17/06/2022
Why does a little rain cause Freetown to flood, and make roads dangerous or impassible? Simple: The hillside forests are now built up settlements
In bygone decades when Freetown had forested hills, even the famous 7-days rain every August hardly caused flooding, because the hillside trees and soil saw to it that most of the rain was absorbed before reaching the city. Which is why the rivers flowed throughout the year. Today most of these former rivers are dry beds of informal settlements.

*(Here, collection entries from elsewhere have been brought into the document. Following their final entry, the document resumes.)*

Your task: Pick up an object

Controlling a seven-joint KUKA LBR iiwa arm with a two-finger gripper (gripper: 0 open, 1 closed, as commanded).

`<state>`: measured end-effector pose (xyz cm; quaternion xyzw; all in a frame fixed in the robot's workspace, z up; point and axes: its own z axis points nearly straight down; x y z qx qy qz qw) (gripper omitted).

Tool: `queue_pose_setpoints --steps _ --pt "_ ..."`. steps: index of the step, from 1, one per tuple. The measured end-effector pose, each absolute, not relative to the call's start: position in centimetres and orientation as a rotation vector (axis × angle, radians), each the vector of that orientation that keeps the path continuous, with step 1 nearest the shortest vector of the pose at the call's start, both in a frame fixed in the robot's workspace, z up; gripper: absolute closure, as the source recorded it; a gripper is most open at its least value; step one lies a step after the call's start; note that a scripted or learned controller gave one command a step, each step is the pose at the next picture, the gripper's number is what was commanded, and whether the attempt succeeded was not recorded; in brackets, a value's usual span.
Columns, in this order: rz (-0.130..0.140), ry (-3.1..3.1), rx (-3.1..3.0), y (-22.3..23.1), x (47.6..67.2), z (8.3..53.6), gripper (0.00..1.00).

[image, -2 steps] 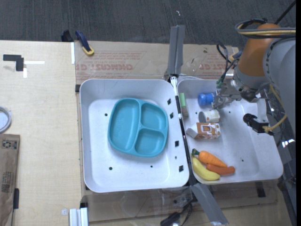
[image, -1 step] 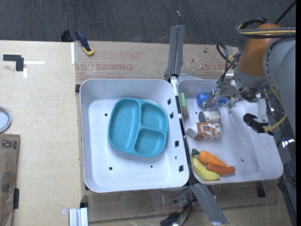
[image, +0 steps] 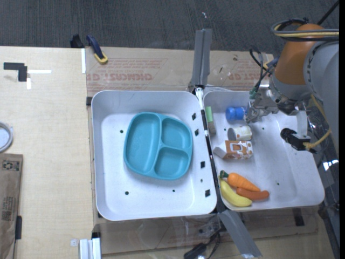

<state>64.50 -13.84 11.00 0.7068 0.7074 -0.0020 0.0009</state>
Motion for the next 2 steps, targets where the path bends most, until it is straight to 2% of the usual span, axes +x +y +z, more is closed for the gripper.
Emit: queue_pose_setpoints --steps 1,2 --pt "-0.006 2.221 2.219 -13.83 64.5 10.99 0.0" --pt "-0.006 2.22 2.217 -13.91 64.54 11.96 1.0"
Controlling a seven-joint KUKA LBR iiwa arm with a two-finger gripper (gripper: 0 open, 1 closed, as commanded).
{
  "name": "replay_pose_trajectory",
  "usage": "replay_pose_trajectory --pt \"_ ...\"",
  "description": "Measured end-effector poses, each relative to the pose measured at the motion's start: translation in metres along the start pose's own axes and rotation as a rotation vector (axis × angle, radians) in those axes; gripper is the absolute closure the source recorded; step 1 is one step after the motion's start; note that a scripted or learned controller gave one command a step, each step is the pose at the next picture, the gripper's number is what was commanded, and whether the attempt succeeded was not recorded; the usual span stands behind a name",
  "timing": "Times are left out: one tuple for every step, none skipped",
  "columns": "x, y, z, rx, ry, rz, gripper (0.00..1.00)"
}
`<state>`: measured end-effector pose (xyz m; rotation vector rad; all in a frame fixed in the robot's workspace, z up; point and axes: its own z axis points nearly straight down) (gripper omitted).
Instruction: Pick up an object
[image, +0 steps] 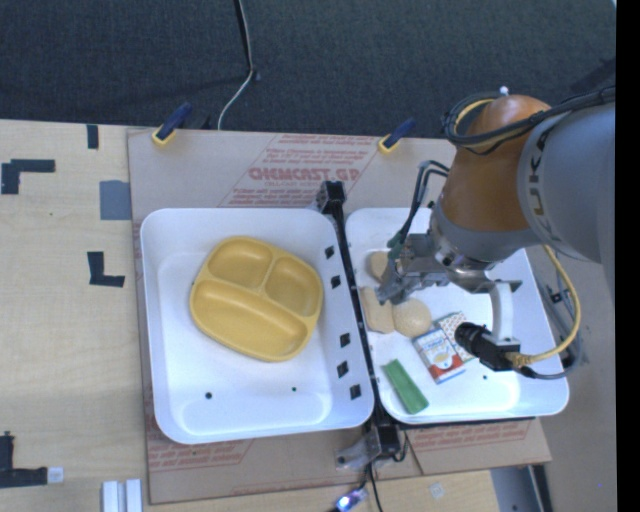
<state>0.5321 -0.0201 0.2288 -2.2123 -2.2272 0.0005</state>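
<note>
Arm low over the right bin, gripper down among the pale pieces.

The gripper (397, 283) sits in the right bin (540, 400), close to the divider, with its dark tip right against a cluster of beige, dough-like lumps (398, 318). Whether anything is between the jaws, or how far apart they stand, I cannot tell, since the wrist covers them from above. Just beside the lumps lies a small red-and-white card packet (441, 350), and nearer the front rim rests a green block (407, 386), tilted and apart from the gripper. Over in the left bin (170, 400), a yellow divided plate (257, 297) sits alone, well apart from the arm.
</note>
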Motion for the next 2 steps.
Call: replay_pose_trajectory --pt "0.054 0.017 -0.001 -0.001 -0.001 0.001 1.0" --pt "0.113 0.019 0.011 0.001 -0.001 0.0 1.0"
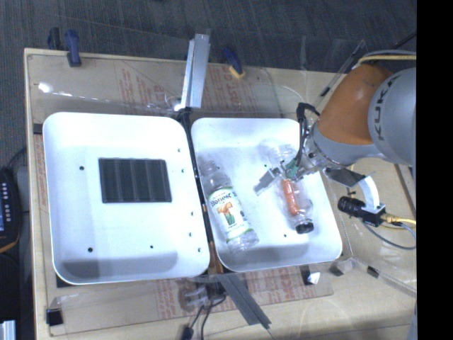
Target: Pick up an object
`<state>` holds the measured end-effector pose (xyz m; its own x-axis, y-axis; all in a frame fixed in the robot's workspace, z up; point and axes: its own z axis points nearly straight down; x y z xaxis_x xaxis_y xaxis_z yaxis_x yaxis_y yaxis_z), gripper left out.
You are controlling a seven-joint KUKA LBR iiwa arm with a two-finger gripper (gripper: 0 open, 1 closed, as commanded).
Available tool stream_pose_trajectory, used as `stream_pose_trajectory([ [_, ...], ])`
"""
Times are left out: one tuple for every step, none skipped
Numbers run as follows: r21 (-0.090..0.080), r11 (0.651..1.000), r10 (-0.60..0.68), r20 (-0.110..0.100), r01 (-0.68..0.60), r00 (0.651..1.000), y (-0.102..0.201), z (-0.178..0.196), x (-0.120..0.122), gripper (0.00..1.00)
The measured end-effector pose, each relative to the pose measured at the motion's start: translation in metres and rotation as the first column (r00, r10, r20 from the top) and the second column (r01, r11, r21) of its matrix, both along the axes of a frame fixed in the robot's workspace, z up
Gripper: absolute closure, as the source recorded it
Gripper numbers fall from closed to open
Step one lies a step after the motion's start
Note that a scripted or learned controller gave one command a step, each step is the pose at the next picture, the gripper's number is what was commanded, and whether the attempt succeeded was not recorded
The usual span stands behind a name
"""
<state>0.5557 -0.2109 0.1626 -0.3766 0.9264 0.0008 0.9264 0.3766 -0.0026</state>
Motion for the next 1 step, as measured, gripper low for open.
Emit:
stream_pose_trajectory([
  [0.002, 0.996, 0.09, -0.001, -0.09, 0.996, 0.0019, -0.0323, 0.0173, 0.0],
])
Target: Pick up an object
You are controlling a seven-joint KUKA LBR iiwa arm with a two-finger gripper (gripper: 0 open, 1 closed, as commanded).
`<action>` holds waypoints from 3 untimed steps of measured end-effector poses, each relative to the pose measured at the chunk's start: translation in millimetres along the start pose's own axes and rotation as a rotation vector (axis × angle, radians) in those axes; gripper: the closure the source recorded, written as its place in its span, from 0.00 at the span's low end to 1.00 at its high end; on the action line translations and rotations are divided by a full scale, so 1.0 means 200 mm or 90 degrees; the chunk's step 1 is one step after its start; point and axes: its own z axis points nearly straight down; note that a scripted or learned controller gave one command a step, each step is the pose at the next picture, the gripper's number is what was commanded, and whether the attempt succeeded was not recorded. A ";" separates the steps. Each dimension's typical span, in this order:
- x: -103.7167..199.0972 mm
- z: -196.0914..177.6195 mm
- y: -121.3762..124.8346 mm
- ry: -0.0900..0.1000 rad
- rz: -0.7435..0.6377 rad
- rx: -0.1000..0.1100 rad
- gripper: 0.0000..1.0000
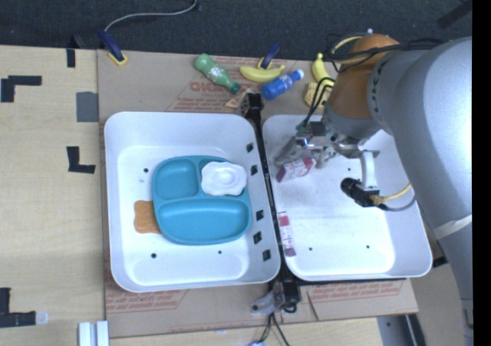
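Note:
My gripper (pixel 304 151) hangs low over the far left part of the right bin (pixel 360 252), close to the divider between the bins. A small red and white packet (pixel 295 169) lies on the bin floor directly under and in front of the gripper, touching or nearly touching it. The left bin (pixel 126 145) holds a blue divided plate (pixel 201 210) with a white fried-egg toy (pixel 223 178) on its top right corner. A tan toast piece (pixel 142 216) pokes out from under the plate's left edge.
The grey arm (pixel 430 122) with its orange band (pixel 357 91) covers the right bin's far right side. Behind the bins lie a green bottle (pixel 215 73), a yellow banana (pixel 261 73) and a blue bottle (pixel 281 84). A red and white label (pixel 285 233) sits by the divider.

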 end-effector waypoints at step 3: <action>0.00 0.00 0.02 -0.001 0.000 0.000 0.00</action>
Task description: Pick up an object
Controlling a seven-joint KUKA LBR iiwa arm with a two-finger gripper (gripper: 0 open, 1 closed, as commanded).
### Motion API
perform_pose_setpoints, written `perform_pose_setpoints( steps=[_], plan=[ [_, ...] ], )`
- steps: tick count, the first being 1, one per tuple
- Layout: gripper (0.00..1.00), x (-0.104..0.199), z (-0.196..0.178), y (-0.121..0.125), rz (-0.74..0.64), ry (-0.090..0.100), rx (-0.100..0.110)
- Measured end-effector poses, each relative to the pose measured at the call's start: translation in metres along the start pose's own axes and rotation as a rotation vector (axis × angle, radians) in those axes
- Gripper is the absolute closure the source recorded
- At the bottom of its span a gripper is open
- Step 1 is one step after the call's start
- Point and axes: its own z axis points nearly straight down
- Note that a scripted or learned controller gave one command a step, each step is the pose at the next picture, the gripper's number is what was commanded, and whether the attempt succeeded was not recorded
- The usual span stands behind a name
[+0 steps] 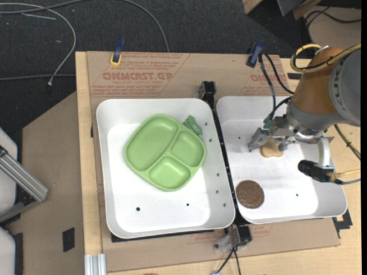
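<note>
The grey arm with its orange band reaches in from the right and hangs low over the far half of the right bin. Its jaws sit directly above a small tan lump, which lies on the bin floor. The wrist hides how the jaws stand, so it cannot be told whether they are wide, narrow, or closed on the lump. The lump looks to be resting on the white floor, right under the jaws. A brown round disc lies flat in the same bin, near its front left corner and well apart from the lump. The left bin holds a light green plate divided into three compartments, which lies turned at an angle in the middle. A small dark green piece touches the plate's far right edge. The two bins stand side by side on a cardboard-covered counter with red lettering. Two blue clamps grip the counter's far edge.
</note>
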Motion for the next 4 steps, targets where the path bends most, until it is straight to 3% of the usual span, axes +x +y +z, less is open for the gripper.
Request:
perform_pose_setpoints(
  steps=[1,2,4],
  plan=[
    [0.0,0.0,0.024,0.001,0.001,-0.002,-0.005],
    [1.0,-0.001,0.009,0.004,0.002,-0.005,-0.016],
    [1.0,0.002,-0.084,-0.006,0.0,-0.004,-0.012]
  ],
)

The hills around Freetown absorb or drink the rain, and swallow it to form an underground reservoir or the water table. This stored water is gradually released over the dry season as rivers. But now the hillside trees are mostly gone, so their roots can no longer hold the soil that absorbs the rain like sponge takes in water. Now the rain simply cascades down directly into the city, unchecked by the trees, and unabsorbed by the soil. Worse still, most of the hillside land area that absorbed the rain has been covered by eyesore settlements (munku houses). These buildings block the rain from going underground, by allowing very little space for the rain to percolate into the soil. The result? Rain water that should have gone underground now runs down unchecked with high gravitational force and volume of water from the hills, flooding the city. And it sweeps away the remaining top soil, exposing rocks, and creating the instability that leads to mudslides, or dislodged giant rocks tumbling down, crushing everything in its unpredictable path. There is no quick fix to this.
Unfirtunately it will keep getting worse every rain season so long as the hillside deforestation and building spree continues unchecked. To reverse this ugly trend, we must be replace the obstructing settlements with a massive hillside reforestation programme. Making Freetown the Tree town it was famously known as. Anything else or less is a sham and shame.